I was asked recently what brought me to the place I am in today: the editor of a permaculture magazine, living in the country on a property with an evolving permaculture design, teaching permaculture, growing food, eating well and trying to bring up my kids to understand and respect the planet.
It made me stop and think: haven’t I always been this way inclined? I’ve always felt a connection to nature, but I definitely wasn’t brought up as the daughter of activists or living on a commune: I grew up in middle class, suburban Melbourne.
So what caused me to choose the life I have right now? When did I start to have this affinity with the earth, and wanting to do the best for her? Was it annual camping trips immersed in nature? Was it watching my dad garden when I was a child, and growing my first carrots? Was it getting arrested for protesting against uranium mining? Was it the feeling of belonging I had among others who felt the same way? Was it setting up my own garden and growing my own food? Was it completing my permaculture design course?
Well, it was all of those things. It has been a slow evolution, a gradual opening up and a growing awareness of what effect my actions and choices have, not only on the planet but on other humans and society in general.
I’ve been learning constantly since I started Pip Magazine; with each issue I gain a greater awareness and understanding of a whole range of topics. For example, after putting together the article on SLOW FASHION (page 62) I am even more aware of the clothes I buy, or don’t buy, and the ripple effect those choices create.

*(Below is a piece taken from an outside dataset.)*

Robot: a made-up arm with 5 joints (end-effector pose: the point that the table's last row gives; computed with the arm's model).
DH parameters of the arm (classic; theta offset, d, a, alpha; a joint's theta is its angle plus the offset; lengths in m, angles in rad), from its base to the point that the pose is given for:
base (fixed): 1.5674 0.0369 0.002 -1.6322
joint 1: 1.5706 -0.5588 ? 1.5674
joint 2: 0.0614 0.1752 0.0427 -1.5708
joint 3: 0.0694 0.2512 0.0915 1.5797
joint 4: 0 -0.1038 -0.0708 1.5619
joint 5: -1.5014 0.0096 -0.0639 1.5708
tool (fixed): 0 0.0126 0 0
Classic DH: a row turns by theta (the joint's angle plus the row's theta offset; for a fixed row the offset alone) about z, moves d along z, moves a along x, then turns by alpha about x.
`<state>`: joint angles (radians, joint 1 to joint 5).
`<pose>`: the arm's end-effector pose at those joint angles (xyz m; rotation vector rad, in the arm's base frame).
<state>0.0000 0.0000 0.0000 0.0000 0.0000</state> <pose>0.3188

We are all on different parts of this journey, with different levels of awareness, and different priorities and life situations that affect how close to our ideal we can live. I still struggle with making the right choices all the time; and with three kids, and a whole range of external demands, I don’t always. However, I am empowered to make informed decisions, to do my bit to create the world I do want.
It’s good to aim high, to aspire to live in the best way possible. We can look up to people like David Holmgren and Su Dennett, and how they live their life at Melliodora (MELLIODORA: THE ART OF PERMACULTURE LIVING, page 16). We can inform ourselves as best we can, so that we know what effect our actions have; and we can always think about – and question – the choices we make in our daily lives.
I hope each issue of Pip Magazine gives you information and inspiration to help you make informed choices in your life.